- Directed by: Sameer Naik
- Written by: Anil Pawar
- Based on: MHAIS by Pu. La. Deshpande
- Produced by: Dnyaneshwar Govekar Anil Pawar
- Cinematography: Sameer Athalye
- Music by: Praveen Kuwar
- Release date: 14 June 2013;
- Country: India
- Language: Marathi

= Chaandi =

Chaandi is a 2013 Indian film based on the 1957 short story, "Mhais", by Marathi writer Purushottam Laxman Deshpande. Chaandi shows the chaos created by a buffalo, when she comes under a street bus which is going to Mumbai from a small village in Konkan. What follows is a chaotic drama comedy, between the owners of the buffalo and the passengers in the bus, which depicts typical demeanour, nature and attitude of the Marathi manoos in konkan and local politics.

==Casting==
- Ramesh Deo
- Rupali Bhosale
- Vaibhav Mangle
- Deepak Shirke
- Chetan Dalvi
- Kishore Nandlaskar
- Sanjivani Jadhav
- Ganessh Divekar
- Bhalchandra Kadam
- Prabhakar More
- Pradeep Patwardhan
- Rajashree nikam
- Santosh Pawar
- Vikas Samudre
- Sandesh Upashyam
- Chetana Bhat
- Anil Sutar
- Uday Sabnis

==Premiere==
The movie was officially released on 1 June 2013, all over Maharashtra, India.

==Production==
The original short story of Mhais is based on an incident of a buffalo being knocked down by a State transport Bus, on its way to Mumbai from a village in Konkan. This results in a big show, as the real owner of the buffalo not allowing the Bus to proceed further, till police party arrives for investigation. The situation goes on to show the reactions of the stranded bus passengers and their arguments with villagers, coming in support of the owner of the buffalo.

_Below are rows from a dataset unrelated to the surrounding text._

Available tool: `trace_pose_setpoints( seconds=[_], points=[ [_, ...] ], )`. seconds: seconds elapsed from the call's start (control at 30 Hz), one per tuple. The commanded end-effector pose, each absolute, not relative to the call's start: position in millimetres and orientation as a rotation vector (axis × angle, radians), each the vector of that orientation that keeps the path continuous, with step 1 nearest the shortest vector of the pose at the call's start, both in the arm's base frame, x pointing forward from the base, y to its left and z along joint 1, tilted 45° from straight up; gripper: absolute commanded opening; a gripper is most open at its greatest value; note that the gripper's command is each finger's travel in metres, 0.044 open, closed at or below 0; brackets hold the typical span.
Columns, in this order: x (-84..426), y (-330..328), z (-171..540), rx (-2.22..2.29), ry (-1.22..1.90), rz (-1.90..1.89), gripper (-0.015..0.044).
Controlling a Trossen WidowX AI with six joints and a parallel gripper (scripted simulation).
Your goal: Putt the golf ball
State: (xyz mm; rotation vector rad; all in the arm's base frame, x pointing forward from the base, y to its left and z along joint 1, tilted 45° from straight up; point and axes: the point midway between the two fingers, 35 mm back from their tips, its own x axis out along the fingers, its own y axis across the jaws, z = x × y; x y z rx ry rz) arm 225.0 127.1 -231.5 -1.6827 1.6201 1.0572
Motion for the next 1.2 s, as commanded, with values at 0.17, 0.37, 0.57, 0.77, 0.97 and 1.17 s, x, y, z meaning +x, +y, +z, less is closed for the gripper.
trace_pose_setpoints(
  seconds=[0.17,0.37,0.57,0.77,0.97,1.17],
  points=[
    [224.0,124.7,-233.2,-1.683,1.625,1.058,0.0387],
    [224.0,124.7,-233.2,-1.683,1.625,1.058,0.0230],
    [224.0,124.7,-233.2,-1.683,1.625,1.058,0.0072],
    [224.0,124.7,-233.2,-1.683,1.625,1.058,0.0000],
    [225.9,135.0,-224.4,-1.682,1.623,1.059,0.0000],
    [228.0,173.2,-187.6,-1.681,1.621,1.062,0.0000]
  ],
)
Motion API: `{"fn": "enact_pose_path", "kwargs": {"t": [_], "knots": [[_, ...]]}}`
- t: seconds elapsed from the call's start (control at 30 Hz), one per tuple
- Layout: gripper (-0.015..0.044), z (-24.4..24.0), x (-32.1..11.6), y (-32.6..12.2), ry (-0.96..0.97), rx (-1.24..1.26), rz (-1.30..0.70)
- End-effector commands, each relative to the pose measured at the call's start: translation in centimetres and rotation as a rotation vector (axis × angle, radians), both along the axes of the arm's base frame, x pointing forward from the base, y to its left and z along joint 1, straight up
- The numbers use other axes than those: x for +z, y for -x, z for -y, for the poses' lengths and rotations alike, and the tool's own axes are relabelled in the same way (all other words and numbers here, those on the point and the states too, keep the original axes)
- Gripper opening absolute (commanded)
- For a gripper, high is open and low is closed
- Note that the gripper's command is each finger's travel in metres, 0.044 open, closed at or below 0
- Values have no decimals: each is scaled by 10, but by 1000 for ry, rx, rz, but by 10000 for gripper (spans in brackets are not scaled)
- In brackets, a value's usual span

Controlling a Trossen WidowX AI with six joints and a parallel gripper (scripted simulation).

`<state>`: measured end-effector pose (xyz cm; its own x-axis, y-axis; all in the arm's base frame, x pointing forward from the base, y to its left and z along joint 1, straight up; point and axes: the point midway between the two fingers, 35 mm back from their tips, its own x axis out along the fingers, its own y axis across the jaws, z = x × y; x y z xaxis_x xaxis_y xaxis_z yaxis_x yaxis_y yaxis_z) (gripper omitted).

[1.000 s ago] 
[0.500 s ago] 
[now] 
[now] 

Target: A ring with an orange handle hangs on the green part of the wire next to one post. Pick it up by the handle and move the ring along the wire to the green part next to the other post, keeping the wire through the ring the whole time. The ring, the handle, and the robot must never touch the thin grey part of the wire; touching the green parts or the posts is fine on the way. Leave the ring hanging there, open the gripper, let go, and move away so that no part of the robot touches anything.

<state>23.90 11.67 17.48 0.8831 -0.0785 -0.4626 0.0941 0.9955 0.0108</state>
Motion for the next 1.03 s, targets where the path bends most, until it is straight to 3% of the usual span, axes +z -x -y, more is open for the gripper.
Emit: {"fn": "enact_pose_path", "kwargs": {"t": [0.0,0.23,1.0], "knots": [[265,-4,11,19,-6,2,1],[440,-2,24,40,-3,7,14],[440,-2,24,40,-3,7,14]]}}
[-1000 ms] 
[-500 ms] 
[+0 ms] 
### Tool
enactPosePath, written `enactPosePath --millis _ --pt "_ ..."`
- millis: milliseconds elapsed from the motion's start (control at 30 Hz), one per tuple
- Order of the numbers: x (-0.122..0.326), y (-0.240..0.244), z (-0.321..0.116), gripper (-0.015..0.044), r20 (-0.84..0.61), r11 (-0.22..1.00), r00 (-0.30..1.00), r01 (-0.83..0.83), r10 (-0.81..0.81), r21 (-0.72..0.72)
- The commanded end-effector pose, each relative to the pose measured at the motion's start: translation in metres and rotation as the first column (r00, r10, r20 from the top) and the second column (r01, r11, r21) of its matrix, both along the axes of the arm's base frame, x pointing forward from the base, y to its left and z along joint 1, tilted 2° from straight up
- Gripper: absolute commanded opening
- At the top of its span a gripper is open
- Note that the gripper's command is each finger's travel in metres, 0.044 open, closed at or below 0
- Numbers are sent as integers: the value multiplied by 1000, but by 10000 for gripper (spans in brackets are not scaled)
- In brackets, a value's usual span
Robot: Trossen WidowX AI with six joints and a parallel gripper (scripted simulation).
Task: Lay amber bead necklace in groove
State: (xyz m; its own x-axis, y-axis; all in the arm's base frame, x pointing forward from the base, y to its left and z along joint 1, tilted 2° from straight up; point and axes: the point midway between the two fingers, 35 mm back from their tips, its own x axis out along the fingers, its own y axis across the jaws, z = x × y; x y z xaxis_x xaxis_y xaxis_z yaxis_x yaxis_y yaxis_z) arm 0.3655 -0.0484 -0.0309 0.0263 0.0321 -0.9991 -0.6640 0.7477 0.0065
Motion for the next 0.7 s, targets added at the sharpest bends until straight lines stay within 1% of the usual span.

To present this film in cinematic format, the director duo Sameer Naik & Dnyaneshwar Govekar have taken the liberties to add some more characters, which were not in the original story and hence clearly deviating from the original story. The film begins well with the three characters from a village Savarde, off Chiplun, on Mumbai Goa highway . So, we find Gaja Khot (Bhau kadam) and Sane (Pradeep Patwardhan) trying to overpower the buffalo owned by Dharma Mandavkar (Prabhakar More), which goes out of control.

In the meantime, we watch the scene at another village, where a senior citizen and well known personality from the village Bapusaheb More(Ramesh Deo) getting ready to proceed to Mumbai, to begin his indefinite fast, over his demand of reviving the Marathi schools in villages. He hires a ST Bus and looks for support from other villagers.

Taking advantage of this situation, different people from the village, take a free ride on the bus to Mumbai to attend to their personal work . So, we find a big team of characters led by Bapusaheb More, followed by chatterbox Dattu(Vaibhav Mangale), his flirt young sister Keshar ( Rupali Bhosale) and a forced character of Gampu, played by Santosh Pawar, to create a place for hero in this film. Writer Anil Pawar has thus taken unnecessary liberties to show the affair of Gampu, besides Keshar also being crazy after him. Finally, the big troupe leave by bus, till it comes to a halt, after knocking down Dharma's buffalo on the road off. Savarde.